Before high-performance computing analysis, "we would do an experiment to make that antibody and see if it bonds to the virus and neutralizes it. Those tests take a long time and are very expensive," Faissol said.
Now the lab uses machine learning to guide the search, he said. The technology proposes new designs for possible defender proteins that are then evaluated using computational tools that estimate how effectively the mutation would bind to the coronavirus.
At Oak Ridge, scientists began with 8,000 known protein molecule structures that appeared most promising, based on prior coronavirus outbreaks. Its supercomputer analysis shrank that number to 77 front-runners.
But finding a molecule that will bind to the coronavirus doesn’t end the hunt, Turek said. That only leads to the next challenge of understanding what happens when the virus gets loose in people.
"Oncologists say they can cure any cancer in the lab. The problem is when you get it out of the lab," Turek said.

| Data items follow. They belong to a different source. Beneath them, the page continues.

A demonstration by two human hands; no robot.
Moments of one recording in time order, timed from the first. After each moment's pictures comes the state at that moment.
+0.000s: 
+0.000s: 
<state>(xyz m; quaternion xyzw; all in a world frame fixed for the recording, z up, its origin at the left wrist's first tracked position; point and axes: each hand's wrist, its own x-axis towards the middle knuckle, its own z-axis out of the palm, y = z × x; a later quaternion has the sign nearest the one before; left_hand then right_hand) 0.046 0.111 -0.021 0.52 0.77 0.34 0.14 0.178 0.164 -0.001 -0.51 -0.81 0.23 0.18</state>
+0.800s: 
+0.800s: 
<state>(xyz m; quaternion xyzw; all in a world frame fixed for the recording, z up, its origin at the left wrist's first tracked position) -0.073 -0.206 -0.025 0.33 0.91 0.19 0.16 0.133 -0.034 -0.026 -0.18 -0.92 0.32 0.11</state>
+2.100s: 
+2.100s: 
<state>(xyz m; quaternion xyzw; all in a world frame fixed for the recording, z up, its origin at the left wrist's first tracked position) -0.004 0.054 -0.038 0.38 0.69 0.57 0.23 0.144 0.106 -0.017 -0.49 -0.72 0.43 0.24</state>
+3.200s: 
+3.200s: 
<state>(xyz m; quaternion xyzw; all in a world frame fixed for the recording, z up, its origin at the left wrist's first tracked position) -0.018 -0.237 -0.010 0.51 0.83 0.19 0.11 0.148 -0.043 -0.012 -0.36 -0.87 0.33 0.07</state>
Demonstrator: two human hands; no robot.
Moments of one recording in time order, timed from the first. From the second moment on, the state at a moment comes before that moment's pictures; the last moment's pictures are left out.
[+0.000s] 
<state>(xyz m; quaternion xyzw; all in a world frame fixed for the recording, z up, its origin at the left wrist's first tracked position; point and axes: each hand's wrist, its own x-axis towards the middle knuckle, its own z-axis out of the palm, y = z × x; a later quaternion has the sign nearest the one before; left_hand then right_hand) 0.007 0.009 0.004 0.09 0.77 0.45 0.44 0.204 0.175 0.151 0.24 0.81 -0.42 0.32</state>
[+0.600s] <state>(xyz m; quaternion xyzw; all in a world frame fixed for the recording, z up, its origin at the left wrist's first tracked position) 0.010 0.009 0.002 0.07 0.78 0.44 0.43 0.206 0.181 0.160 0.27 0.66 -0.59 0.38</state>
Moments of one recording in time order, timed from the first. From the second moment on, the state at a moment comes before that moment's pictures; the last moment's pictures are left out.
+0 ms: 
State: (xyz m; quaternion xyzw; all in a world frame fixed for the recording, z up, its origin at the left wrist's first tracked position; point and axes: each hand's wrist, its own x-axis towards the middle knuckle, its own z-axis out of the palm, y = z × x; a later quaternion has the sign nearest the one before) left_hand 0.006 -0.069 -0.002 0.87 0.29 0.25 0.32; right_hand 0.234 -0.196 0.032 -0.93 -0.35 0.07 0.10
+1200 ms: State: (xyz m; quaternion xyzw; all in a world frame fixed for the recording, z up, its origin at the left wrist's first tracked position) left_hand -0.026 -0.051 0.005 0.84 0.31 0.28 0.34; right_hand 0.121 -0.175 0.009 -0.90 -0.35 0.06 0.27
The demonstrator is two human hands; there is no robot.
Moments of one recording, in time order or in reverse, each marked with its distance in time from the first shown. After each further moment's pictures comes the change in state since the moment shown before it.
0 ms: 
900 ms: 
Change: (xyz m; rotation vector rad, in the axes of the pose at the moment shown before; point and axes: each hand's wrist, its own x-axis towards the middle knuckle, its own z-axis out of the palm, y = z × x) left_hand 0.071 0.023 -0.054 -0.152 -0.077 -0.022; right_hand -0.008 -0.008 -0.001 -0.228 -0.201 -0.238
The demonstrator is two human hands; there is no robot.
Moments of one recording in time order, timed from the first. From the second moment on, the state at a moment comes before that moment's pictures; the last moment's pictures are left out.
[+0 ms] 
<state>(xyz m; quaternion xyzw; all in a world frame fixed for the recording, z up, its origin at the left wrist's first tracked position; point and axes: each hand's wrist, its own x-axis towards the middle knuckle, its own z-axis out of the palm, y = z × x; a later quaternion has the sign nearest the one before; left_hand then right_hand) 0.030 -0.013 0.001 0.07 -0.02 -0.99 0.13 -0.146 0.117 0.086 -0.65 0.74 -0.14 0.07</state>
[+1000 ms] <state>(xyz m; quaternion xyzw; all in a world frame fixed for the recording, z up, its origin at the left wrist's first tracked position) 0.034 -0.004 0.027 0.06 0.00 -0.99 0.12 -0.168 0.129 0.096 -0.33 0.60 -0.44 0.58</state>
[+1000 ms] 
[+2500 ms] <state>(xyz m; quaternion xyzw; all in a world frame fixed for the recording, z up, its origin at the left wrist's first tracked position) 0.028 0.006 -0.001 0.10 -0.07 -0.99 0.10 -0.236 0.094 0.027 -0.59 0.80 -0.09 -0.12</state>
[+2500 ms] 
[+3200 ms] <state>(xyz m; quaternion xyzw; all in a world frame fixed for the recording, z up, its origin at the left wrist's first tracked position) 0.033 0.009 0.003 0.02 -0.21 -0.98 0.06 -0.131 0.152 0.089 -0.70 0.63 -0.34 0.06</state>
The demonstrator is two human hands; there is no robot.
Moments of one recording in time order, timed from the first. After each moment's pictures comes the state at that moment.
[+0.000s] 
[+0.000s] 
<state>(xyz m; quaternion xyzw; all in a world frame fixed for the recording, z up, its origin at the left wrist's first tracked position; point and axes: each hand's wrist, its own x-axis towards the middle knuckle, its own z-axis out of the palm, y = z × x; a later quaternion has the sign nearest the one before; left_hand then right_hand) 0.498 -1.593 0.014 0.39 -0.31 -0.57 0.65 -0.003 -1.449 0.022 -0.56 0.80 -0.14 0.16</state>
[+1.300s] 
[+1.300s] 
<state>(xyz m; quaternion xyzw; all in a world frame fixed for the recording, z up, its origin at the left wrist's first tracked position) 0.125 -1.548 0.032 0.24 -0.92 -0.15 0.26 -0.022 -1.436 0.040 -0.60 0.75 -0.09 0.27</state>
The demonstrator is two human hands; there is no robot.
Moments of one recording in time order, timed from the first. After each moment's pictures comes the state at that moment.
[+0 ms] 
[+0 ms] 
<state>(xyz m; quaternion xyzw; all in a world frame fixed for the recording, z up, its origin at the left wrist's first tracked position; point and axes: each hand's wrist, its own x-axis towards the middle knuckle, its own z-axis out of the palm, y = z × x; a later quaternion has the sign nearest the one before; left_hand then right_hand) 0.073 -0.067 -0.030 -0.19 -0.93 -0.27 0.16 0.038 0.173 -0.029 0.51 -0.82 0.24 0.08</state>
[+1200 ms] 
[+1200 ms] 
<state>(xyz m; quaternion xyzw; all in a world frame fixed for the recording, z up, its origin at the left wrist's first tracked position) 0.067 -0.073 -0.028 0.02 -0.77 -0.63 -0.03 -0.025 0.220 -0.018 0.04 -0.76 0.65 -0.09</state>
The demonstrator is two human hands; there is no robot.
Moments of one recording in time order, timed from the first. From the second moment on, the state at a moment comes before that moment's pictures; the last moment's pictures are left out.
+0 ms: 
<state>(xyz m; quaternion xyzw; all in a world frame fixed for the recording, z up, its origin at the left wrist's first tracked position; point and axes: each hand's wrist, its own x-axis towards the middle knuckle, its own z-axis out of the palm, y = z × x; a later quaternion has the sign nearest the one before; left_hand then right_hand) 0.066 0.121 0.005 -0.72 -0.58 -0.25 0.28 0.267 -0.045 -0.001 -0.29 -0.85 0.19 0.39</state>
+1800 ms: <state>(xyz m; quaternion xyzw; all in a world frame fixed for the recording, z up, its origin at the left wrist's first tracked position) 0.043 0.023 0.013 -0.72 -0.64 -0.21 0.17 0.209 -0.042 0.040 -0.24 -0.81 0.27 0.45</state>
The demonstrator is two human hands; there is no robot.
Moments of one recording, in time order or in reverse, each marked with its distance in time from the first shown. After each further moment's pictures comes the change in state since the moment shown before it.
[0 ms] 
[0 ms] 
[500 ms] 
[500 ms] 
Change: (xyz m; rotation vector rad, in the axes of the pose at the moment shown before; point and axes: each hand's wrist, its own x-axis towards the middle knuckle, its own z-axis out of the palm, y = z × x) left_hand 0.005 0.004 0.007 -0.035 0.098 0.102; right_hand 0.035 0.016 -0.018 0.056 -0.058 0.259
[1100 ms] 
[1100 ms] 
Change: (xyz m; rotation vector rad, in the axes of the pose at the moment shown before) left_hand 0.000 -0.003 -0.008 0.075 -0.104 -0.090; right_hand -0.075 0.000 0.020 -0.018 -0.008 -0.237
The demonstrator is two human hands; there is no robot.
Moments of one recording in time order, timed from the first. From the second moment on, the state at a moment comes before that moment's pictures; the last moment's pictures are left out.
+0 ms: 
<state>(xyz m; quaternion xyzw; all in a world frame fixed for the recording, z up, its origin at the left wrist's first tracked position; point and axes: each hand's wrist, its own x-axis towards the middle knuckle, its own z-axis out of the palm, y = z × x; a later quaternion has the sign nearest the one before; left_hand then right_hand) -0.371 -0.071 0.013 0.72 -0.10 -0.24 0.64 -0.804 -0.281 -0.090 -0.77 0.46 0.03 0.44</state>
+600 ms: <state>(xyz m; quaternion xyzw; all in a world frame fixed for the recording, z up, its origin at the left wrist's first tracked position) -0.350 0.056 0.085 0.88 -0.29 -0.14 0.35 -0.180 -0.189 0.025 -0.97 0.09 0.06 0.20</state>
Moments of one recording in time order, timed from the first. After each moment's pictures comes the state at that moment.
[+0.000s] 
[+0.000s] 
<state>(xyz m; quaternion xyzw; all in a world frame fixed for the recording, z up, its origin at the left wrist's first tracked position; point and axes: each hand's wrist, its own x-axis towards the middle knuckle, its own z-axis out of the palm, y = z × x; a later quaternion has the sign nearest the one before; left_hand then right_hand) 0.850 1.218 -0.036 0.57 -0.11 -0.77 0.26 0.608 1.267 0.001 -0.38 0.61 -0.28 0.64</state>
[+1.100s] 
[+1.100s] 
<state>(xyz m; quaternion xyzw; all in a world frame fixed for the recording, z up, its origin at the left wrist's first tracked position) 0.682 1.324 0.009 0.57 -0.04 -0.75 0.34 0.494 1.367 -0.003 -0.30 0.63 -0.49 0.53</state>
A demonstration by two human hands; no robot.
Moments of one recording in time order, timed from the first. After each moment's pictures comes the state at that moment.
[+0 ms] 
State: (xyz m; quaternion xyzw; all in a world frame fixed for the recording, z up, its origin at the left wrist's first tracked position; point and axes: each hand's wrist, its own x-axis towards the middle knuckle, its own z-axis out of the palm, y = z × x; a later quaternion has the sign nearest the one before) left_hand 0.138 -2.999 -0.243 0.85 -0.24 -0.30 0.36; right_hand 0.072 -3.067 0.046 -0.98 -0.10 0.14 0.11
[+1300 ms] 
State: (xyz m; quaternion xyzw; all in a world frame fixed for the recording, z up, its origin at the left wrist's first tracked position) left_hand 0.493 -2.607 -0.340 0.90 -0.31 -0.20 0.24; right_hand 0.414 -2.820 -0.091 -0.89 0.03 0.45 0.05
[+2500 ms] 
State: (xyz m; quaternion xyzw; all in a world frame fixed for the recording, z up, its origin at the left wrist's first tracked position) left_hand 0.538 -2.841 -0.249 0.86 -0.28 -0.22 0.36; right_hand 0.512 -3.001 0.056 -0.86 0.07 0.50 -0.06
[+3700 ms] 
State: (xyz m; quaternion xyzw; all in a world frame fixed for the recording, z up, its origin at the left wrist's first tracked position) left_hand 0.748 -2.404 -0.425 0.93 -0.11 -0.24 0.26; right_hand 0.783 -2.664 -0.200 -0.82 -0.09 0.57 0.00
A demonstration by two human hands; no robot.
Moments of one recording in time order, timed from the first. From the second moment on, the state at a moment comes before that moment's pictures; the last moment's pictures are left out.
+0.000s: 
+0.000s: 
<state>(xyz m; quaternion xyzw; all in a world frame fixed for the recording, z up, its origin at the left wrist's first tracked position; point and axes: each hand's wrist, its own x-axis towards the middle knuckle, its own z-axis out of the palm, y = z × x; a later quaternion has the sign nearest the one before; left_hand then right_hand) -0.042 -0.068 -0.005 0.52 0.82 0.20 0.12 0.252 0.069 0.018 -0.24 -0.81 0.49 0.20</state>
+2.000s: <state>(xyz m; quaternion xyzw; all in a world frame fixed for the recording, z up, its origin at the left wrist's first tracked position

Then the problem becomes tremendously more complex.
"You have just a ton of additional questions that have to be ascertained," he said. One way to do that is to add more and more detail into the computer investigation of candidates, considering not only the virus but the human environment in the fight against the infection. Eventually, "77 becomes 50, becomes 20, becomes 10," Turek said.
"It’s a process of continuous refining based on new insight, new information," he added.
The search is likely to break records in terms of results in fighting new coronavirus pandemics, he and other scientists agree. But will it be fast enough?